**Collection entries**
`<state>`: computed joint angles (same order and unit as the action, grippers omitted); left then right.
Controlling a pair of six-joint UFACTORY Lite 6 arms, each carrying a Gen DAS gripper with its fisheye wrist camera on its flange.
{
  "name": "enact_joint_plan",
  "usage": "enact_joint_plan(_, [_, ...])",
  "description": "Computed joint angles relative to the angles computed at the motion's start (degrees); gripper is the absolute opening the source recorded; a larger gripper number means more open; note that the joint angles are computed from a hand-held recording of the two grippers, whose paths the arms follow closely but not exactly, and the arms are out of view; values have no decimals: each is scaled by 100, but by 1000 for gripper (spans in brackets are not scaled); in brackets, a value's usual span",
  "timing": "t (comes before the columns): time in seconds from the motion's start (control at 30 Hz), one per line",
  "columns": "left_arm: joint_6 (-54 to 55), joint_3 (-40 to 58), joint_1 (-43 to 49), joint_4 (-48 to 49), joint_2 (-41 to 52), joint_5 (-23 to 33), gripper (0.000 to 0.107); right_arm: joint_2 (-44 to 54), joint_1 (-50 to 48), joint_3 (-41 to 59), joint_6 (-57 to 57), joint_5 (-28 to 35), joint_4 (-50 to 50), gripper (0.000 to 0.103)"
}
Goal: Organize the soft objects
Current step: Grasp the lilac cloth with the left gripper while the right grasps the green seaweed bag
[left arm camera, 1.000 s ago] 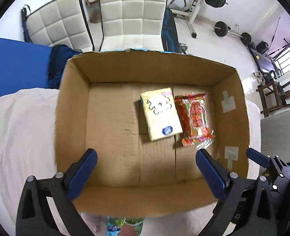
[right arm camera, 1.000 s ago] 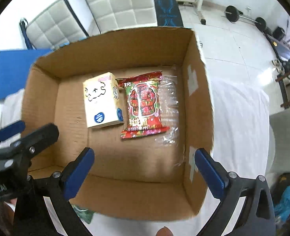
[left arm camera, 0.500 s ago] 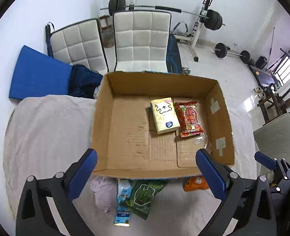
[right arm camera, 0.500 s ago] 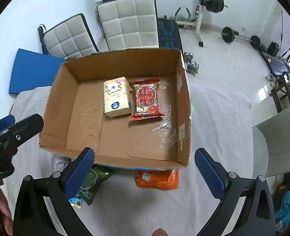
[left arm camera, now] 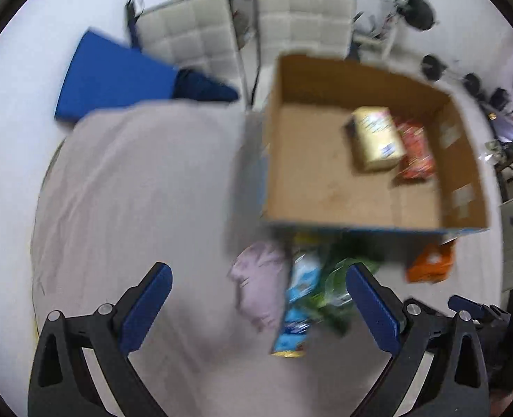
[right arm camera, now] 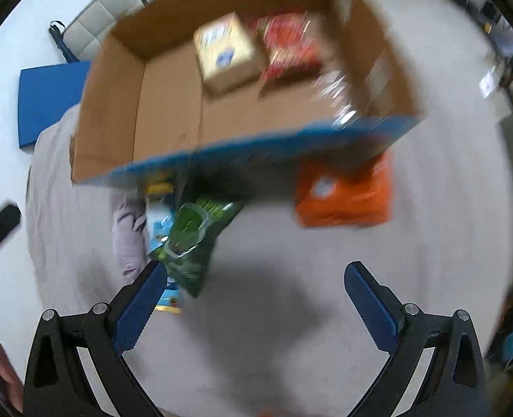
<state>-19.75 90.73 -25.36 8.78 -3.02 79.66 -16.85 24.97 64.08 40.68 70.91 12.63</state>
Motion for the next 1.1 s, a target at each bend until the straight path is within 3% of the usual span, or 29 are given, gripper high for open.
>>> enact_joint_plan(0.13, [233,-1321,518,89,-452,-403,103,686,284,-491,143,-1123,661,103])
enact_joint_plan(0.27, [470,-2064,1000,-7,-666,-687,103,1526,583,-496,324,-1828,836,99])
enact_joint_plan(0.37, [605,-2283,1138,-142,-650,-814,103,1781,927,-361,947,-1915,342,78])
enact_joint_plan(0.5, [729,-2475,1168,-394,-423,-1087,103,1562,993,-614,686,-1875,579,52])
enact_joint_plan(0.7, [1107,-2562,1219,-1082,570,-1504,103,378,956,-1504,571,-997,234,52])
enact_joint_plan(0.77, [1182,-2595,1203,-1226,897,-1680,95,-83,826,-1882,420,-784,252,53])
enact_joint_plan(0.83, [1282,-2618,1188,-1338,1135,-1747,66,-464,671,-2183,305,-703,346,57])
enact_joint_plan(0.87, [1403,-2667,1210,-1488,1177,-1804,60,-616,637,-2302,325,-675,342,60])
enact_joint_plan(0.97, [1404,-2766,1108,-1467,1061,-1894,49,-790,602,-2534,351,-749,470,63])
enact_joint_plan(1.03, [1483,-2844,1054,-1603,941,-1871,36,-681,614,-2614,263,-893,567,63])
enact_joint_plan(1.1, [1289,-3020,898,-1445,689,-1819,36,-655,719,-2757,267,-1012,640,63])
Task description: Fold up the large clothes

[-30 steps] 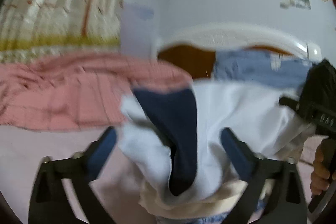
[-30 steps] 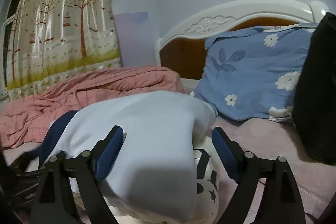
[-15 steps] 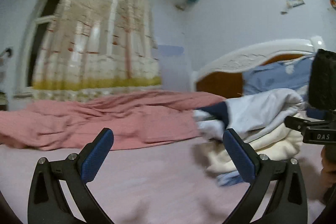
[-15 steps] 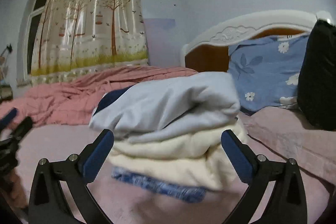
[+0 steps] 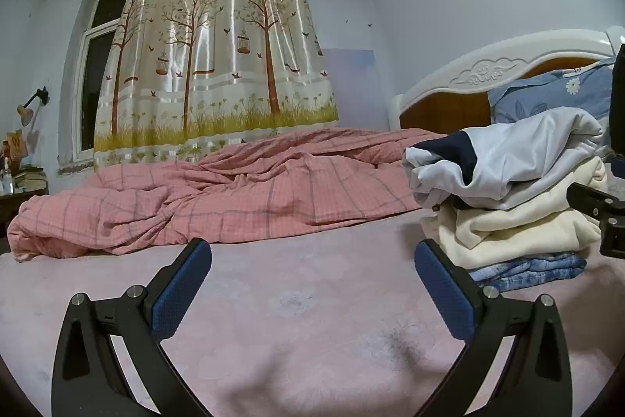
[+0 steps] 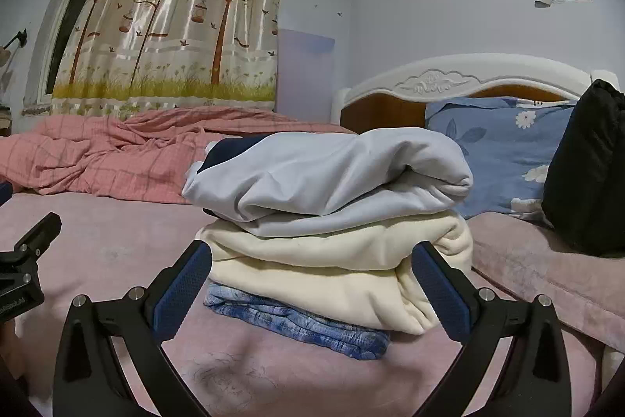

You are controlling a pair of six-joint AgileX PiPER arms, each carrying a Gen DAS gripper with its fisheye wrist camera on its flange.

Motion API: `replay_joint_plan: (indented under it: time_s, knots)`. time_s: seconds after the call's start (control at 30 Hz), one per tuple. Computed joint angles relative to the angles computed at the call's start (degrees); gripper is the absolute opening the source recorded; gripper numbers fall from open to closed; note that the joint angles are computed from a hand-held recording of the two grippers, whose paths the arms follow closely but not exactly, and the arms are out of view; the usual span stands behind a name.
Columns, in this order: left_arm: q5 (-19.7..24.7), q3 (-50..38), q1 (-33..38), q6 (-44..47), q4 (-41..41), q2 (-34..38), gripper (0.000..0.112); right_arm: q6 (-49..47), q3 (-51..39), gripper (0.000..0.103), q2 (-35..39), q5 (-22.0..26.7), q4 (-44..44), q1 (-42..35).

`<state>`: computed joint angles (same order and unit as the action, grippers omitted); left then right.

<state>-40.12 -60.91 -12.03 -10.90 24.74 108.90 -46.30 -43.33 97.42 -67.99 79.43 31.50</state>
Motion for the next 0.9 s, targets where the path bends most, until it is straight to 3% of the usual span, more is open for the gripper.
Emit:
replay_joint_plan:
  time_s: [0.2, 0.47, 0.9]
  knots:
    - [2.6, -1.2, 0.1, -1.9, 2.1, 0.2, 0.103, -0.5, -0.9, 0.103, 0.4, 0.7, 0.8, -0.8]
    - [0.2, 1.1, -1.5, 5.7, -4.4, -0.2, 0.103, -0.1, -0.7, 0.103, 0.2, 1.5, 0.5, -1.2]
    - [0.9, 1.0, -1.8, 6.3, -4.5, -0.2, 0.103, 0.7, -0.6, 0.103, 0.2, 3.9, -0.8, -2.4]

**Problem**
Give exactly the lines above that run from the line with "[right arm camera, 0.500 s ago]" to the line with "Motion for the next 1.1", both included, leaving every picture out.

**Expected answer**
[right arm camera, 0.500 s ago] 
[left arm camera, now] 
[right arm camera, now] 
<state>-19.75 90.73 -25.36 8.78 -3.02 79.66 -16.85 24.97 64.08 40.68 70.91 12.63</state>
Motion for the next 1.1 s, a target at each bend until the straight path is within 3% of the usual span, or 29 are given, gripper high for open.

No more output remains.